# Starting My First T-Shirt Company Soon. Question About Lables...



## NeverBePeace (Sep 8, 2009)

What's up?

I am starting my own T-Shirt company! Sorry, I'm kind of excited. Anyway, I will be using Gildan shirts to start off with. My question is: Should I start off by leaving the tags in the shirt? Or, should I do my own? My only reason I have to leaving the tags in is pure simplicity. I do want to venture out beyond T-Shirts. However, I don't know if I should leave the Gildan tag in for now, or worth it to cut it out and put mine in. Plus, Im a little confused on how to get my own tags. I know there is certain rules and policies you have to go by. How would i search for NY laws? Can't find anything. Anyway, I hope I'm getting my point acrossed. Sitting her anxious. Thanks


----------



## muneca (Sep 30, 2008)

Hi, 

Welcome to the forum & good luck to you. I would start the label you want to use. Unless, of course cost is the issue. If so, then make the shirts w/Gildan tags, make some more and then convert. However, if you are really trying to start a brand...labels is the way to go right from the start. use the search button located on the left of the page for previous threads regarding labels, rules & regulations, etc. Again, good luck to you!


----------



## frommarz (Aug 8, 2007)

I had a client ask me the same question yesterday. I came here to find an intelligent answer for him. My question was answered before I even asked! Thanks!


----------



## grayma (Jul 26, 2008)

As far as re-labeling, it's all about 'perceived value'. Customers are almost always willing to pay more for a private labeled garment. When you see a 'Gildan' tag, your first thought is "Well I can buy these anywhere for a third of the price"


----------



## FRESH. (Nov 22, 2009)

Since you're starting out and possibly won't be getting a large quantity of shirts, it won't be worth it to use custom woven labels. If anything, screen print a neck tag. It's much more cost efficient for lower runs since woven labels usually have high minimums.


----------



## kimura-mma (Jul 26, 2008)

I agree with Kendell regarding perceived value. If you were using American Apparel, I would say you can keep the label in until you are ready to upgrade to custom labels. But since you are using Gildan, I think there is more reason to do custom labels sooner rather than later.

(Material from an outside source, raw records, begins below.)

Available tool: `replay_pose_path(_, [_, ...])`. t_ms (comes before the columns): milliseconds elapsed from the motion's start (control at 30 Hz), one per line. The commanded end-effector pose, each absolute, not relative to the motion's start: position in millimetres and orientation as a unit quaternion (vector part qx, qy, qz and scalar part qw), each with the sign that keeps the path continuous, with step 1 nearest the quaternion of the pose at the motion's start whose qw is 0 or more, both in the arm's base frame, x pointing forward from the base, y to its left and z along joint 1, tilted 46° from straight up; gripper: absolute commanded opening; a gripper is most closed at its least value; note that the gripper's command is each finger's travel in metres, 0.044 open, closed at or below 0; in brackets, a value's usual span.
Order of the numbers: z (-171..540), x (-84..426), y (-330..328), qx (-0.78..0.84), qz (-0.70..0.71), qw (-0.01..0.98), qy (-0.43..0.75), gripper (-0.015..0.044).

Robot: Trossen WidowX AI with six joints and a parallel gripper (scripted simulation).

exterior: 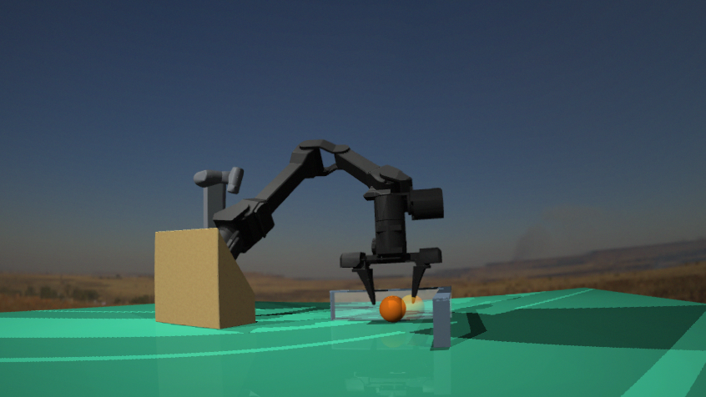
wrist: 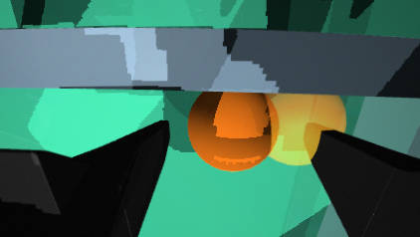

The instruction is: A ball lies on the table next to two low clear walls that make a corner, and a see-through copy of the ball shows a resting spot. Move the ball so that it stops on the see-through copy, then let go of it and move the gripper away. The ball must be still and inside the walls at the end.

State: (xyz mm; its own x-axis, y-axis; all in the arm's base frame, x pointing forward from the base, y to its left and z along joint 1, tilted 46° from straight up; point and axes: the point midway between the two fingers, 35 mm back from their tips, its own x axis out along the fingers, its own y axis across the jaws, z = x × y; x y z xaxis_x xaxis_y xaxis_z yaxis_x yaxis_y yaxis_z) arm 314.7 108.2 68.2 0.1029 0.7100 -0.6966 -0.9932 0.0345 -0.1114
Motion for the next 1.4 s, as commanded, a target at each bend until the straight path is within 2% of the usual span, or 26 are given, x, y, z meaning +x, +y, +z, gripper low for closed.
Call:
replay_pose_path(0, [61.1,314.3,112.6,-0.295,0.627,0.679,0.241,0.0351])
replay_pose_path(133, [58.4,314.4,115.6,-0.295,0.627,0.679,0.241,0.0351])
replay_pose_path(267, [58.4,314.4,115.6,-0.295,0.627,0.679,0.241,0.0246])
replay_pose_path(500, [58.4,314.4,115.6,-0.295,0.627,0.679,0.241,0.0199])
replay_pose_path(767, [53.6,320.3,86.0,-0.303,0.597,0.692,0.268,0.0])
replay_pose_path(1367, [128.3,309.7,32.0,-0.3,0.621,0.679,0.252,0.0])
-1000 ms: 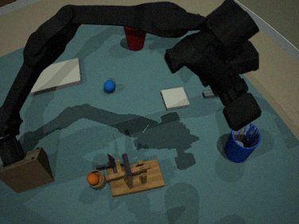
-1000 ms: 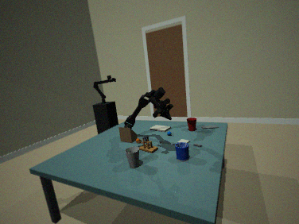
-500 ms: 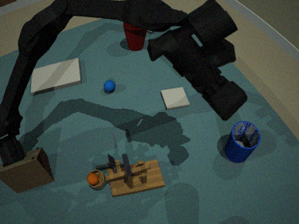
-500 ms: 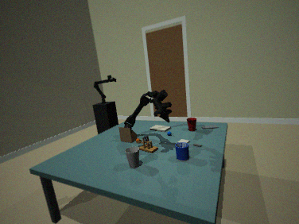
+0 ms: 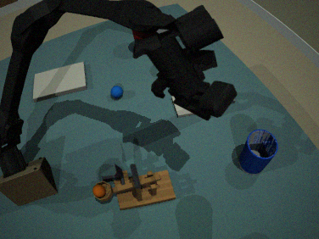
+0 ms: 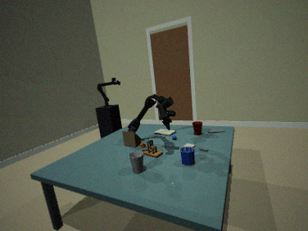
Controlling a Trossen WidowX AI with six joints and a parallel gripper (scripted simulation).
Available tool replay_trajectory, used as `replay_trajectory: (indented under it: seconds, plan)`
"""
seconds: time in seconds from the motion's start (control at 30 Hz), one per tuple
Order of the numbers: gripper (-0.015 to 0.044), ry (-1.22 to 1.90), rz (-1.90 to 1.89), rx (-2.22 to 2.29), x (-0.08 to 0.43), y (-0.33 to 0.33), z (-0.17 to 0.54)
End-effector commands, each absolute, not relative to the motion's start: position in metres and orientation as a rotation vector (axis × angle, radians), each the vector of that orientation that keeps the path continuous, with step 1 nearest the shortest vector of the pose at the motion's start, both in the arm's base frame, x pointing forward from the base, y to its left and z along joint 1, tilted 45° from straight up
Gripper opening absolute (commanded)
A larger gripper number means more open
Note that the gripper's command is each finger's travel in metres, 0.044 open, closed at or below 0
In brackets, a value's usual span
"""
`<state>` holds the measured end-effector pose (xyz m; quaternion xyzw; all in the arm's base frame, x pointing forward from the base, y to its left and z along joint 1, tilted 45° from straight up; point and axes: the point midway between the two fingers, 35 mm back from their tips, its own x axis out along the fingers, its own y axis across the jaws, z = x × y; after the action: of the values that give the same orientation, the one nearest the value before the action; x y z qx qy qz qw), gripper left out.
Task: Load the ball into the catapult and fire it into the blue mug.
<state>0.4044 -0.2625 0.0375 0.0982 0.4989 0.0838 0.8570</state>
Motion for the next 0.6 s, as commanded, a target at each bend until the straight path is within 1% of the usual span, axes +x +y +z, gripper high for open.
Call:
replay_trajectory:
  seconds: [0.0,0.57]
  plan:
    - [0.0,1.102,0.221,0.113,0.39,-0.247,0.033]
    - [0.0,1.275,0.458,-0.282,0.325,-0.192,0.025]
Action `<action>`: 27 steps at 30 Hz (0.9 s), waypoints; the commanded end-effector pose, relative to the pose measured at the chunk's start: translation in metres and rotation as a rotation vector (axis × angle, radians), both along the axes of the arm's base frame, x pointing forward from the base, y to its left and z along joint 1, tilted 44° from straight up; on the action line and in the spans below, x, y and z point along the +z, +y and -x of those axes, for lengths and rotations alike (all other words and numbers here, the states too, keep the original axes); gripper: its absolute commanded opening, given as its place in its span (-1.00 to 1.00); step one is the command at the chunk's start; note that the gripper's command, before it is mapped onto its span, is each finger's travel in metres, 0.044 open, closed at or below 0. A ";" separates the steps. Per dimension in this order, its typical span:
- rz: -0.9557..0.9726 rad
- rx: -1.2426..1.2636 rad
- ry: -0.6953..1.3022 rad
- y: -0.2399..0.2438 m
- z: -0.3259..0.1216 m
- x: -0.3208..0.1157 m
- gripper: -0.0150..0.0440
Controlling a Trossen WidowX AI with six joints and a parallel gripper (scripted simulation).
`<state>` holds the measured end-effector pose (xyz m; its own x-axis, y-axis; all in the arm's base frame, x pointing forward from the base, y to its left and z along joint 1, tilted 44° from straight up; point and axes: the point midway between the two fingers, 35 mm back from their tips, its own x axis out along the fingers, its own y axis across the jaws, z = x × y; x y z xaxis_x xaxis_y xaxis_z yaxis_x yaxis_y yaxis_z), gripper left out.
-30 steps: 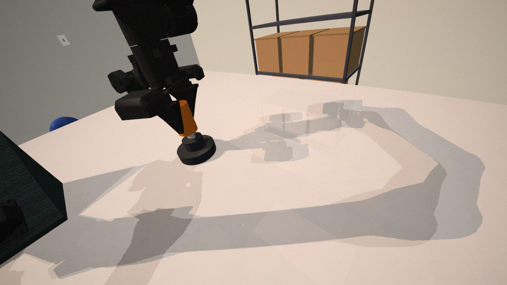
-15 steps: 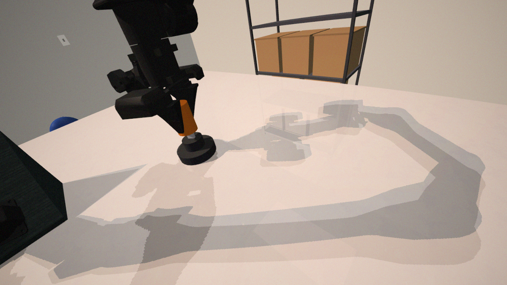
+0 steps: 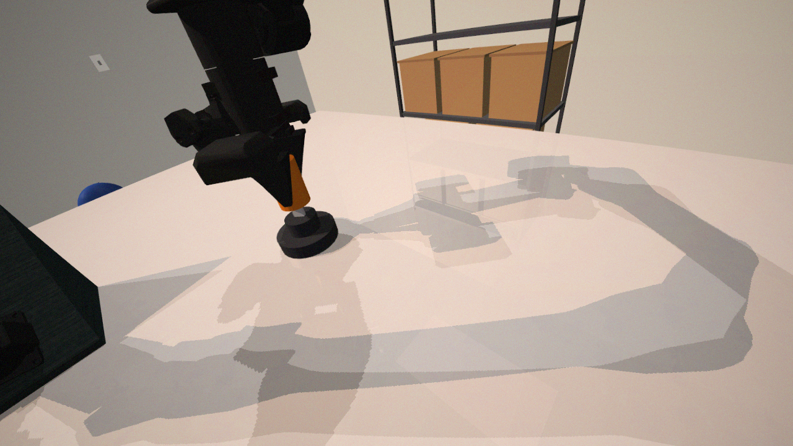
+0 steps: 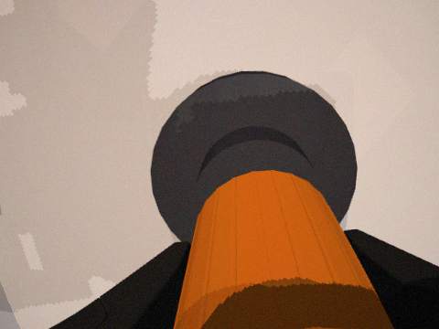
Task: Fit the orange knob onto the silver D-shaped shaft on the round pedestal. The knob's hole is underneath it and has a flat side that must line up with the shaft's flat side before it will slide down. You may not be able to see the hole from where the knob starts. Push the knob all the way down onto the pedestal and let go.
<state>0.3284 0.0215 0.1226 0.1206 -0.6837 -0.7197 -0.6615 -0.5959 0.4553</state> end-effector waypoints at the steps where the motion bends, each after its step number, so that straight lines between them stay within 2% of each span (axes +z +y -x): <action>1: 0.000 0.009 0.006 0.000 0.001 -0.001 -0.49; 27: 0.003 0.027 0.023 0.001 0.000 0.001 -0.49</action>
<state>0.3266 0.0202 0.1212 0.1162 -0.6842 -0.7200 -0.6515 -0.5997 0.4648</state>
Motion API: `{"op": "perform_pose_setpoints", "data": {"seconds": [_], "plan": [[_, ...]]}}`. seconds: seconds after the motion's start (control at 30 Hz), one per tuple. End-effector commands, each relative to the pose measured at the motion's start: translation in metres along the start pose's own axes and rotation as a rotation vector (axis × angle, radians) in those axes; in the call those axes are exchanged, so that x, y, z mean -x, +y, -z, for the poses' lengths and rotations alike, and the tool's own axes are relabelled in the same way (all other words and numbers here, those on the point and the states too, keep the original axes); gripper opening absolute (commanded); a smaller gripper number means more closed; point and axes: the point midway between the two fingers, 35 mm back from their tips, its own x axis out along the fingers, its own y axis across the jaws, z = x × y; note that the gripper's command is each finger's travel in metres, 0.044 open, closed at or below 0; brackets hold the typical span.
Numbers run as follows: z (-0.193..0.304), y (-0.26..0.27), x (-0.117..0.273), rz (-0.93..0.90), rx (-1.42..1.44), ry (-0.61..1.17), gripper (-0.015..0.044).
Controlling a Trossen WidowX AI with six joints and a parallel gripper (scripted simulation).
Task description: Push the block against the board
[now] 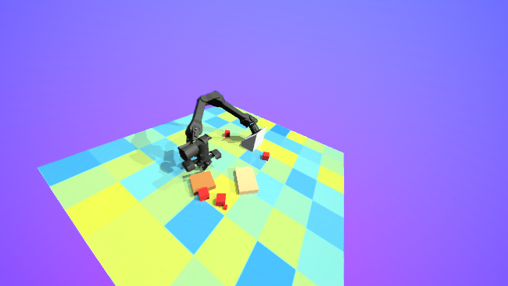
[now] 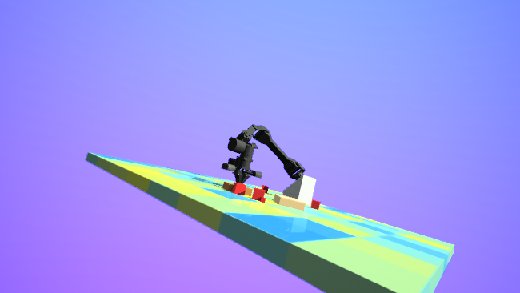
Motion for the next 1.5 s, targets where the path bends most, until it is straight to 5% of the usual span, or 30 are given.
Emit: {"op": "perform_pose_setpoints", "data": {"seconds": [0.0,0.53,0.67,0.9,1.47], "plan": [[-0.007,0.001,0.001,-0.004,0.001,0.003,0.0],[-0.026,0.0,0.003,0.0,0.0,-0.001,0.0],[-0.025,-0.001,0.053,-0.003,0.001,0.001,0.0],[-0.024,-0.001,0.056,-0.003,0.006,0.002,0.0],[0.101,-0.088,0.068,-0.004,0.503,0.061,0.0]]}}
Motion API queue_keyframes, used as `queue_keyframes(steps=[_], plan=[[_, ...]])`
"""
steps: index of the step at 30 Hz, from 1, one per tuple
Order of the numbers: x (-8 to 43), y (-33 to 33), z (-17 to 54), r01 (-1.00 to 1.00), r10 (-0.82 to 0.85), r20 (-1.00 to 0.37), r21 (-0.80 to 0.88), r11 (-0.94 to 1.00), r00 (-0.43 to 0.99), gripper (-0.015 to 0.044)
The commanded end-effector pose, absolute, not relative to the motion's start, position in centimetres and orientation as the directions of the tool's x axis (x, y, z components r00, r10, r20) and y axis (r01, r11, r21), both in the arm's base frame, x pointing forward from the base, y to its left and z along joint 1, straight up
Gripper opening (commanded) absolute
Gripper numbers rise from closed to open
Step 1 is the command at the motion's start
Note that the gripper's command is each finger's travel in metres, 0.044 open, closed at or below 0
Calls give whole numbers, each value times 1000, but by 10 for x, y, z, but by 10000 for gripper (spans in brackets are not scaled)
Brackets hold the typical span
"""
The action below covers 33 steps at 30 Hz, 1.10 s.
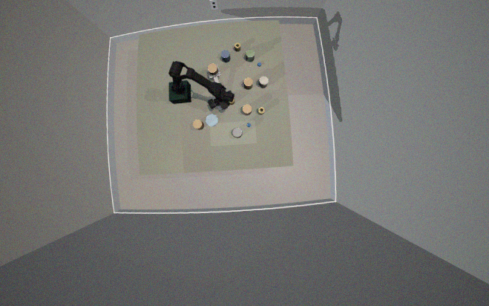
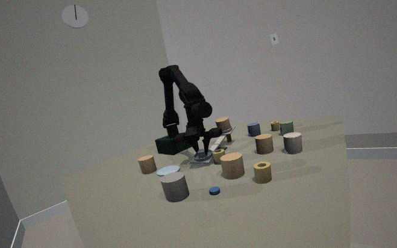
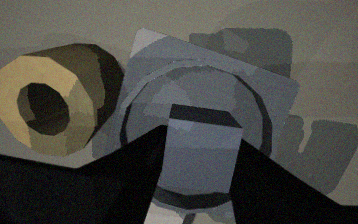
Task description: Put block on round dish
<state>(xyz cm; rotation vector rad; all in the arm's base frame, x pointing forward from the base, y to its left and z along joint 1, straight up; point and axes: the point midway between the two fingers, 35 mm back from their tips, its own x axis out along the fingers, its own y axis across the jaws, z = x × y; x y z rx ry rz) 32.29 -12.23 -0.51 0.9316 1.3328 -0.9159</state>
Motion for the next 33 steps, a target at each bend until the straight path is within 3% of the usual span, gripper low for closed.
queue_keyframes(steps=[1, 12, 19, 33], plan=[[325, -123, 13, 931, -8, -999, 28, 363, 33, 0], [320, -121, 89, 931, -8, -999, 28, 363, 33, 0], [319, -125, 87, 931, -9, -999, 27, 363, 33, 0], [269, -203, 54, 931, -17, -999, 20, 363, 28, 0]])
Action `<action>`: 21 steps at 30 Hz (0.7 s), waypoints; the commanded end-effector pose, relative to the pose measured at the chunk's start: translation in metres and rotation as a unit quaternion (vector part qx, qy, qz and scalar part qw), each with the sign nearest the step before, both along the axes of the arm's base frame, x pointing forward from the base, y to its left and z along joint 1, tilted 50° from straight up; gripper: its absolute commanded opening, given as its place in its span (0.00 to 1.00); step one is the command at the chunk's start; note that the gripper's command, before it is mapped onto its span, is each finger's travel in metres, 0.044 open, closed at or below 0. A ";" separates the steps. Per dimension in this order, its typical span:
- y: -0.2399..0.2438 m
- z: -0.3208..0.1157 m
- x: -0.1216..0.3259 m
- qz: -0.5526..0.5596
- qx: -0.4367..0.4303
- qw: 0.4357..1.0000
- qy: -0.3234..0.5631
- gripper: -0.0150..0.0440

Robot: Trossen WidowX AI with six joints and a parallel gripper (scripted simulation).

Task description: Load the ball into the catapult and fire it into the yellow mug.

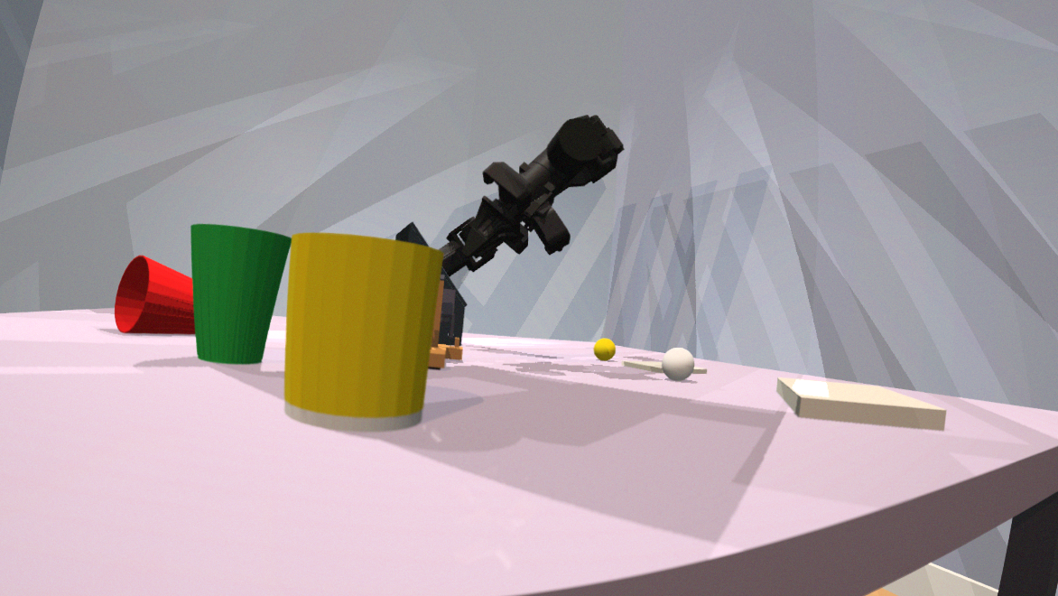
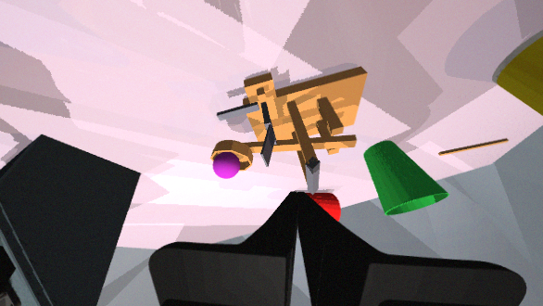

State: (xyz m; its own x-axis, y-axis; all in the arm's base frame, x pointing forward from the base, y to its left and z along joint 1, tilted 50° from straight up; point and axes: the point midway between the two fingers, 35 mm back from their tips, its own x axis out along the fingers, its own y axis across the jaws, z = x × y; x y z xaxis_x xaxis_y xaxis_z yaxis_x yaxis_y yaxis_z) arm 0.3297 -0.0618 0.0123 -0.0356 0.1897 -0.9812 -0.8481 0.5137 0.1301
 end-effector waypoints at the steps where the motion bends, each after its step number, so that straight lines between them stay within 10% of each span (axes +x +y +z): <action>1: 0.010 -0.001 -0.025 0.069 -0.014 0.997 0.017 0.25; 21: 0.028 -0.009 -0.048 0.142 -0.027 0.989 0.032 0.25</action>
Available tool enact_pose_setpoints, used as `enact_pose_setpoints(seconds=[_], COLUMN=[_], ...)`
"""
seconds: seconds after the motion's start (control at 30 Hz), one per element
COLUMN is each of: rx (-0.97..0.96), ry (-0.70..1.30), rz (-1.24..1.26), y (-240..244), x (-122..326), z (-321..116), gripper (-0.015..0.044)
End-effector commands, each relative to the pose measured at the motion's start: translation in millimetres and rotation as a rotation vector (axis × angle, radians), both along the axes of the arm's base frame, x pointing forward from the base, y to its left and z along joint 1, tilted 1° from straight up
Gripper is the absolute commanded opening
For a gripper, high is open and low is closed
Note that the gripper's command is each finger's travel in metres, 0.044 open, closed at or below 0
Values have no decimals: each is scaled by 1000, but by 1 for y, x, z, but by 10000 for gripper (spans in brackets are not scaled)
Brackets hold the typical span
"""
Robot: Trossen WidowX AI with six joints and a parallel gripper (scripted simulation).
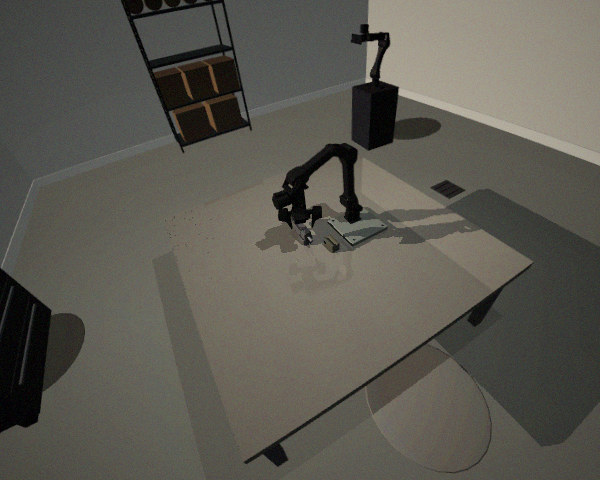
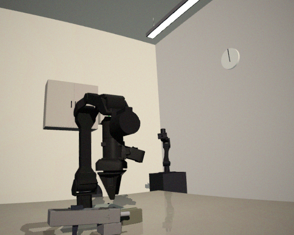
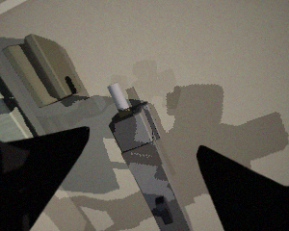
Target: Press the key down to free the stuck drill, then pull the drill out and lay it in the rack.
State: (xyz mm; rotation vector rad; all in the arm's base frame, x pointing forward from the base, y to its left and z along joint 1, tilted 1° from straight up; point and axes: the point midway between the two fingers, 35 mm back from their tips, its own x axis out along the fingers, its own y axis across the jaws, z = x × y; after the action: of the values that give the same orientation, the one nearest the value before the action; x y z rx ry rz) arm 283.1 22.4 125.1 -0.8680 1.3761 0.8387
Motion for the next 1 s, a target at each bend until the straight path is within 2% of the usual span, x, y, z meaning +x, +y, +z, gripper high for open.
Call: enact_pose_setpoints(seconds=[0.0,0.97], rx=[-13,-13], ry=[0,0], rz=[553,576], y=[51,50], x=[-20,-20], z=[-38,-50], gripper=[440,440])
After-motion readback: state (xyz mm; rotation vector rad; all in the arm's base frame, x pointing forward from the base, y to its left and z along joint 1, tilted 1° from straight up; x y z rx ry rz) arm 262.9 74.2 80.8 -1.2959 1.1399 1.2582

To find a supplier, do a google search for custom neck labels or you can check the preferred vendors list on the left side of the page. There are a variety of labels to choose from, including woven labels and heat transfer labels. Another option, if you're having your shirts screenprinted, is to have the label printed as well. Most printers offer this service.

The FTC requires the following info on neck labels: RN # or Corporate Name, Fiber Content, Country of Origin and Care Instructions. It's always a good idea to include your company logo and the size of the garment as well. You can read more about labeling here: Threading Your Way Through The Labeling Requirements


----------



## zeusprinting (Jun 21, 2009)

I'd recommend switching to a shirt brand that has tear out labels, such as Alstyle or Anvil, and use plastisol transfers and do tagless. We do this for several clients, and it works out great. And you don't have to keep a bunch of inventory around.


----------



## NeverBePeace (Sep 8, 2009)

I like the "Gildan" feel of the shirts. Also, another reason for me picking it gildan is because it has 2 separate labels. One is a gildan tag....the other is the care labels. I will leave the care label (saves me money) and just get the tags........what do you guys think of hang tags? Is it necessary for right now?


----------



## topsy cret (Mar 3, 2009)

Well actually that Gildan tag your looking at is only one tag..Its the way that it was been folded and sewed that gives you the ilusion of being two tags.


----------



## topsy cret (Mar 3, 2009)

atleast im pretty sure, one way to find out is to rip out the tag your self. ( if you want to be certain )


----------



## NeverBePeace (Sep 8, 2009)

If it is 1 tag, can i just cut the tag that says "Gildan" and use my brand? Would that be a problem?


----------



## topsy cret (Mar 3, 2009)

Kno, that would be fine..
It may look a little sloppy tho...


----------



## 1ballsports (Dec 30, 2009)

Hey, we were in the same boat as you. I can't be much help, but check this link out, it helped us out. Good luck.......Printing Plastisol Transfers


----------



## Detroitswag.com (Jan 5, 2010)

We use Alstyle shirts and pull the tags out and use a single manual screen press to label and brand our shirts 

Good luck

www.fndclothing.com


----------



## BaySic (Apr 30, 2008)

I just got a quote from lucky labels for $190 plus shipping(I think it was $40 or so for expedited shipping) for 1200 labels(min order), thats about the cheapest you'll find. I was thinking of printing my own tags in but I figure my time is worth something, and one less print is one less print. I'm not sure how many shirts you plan on doing on your first run, I'm doing 500 on this run and dont want to have to put the shirts on the pallets any more than I have to, so having the tags sewn in is well worth it to me. Plus a shirt just looks better with custom tags, I realy dont care for printed tags on shirts, they give me a "cheap" feeling about the shirt when I look at it, but thats just me.


----------



## EvsU (Jan 3, 2010)

A friend and I are going through this same problem. What we decided was to leave Gildan tags in for now and once/if we sell a quota of shirts, get some custom ones. It truly comes down to whether or not you're doing this out-of-pocket or with a loan. I know you're excited about the clothing line but don't take/make any unnessecary(poor spelling) risks/expenditures. 

-Just this mans opinion


----------



## topsy cret (Mar 3, 2009)

EvsU said:


> A friend and I are going through this same problem. What we decided was to leave Gildan tags in for now and once/if we sell a quota of shirts, get some custom ones. It truly comes down to whether or not you're doing this out-of-pocket or with a loan. I know you're excited about the clothing line but don't take/make any unnessecary(poor spelling) risks/expenditures.
> 
> -Just this mans opinion


I no its your opinion and all, but you don't need a loan to start a tee shirt brand that is all tagged and labeled up. You need to work, and save. 
Loans are very hard to get for a start up clothing brand any way.


----------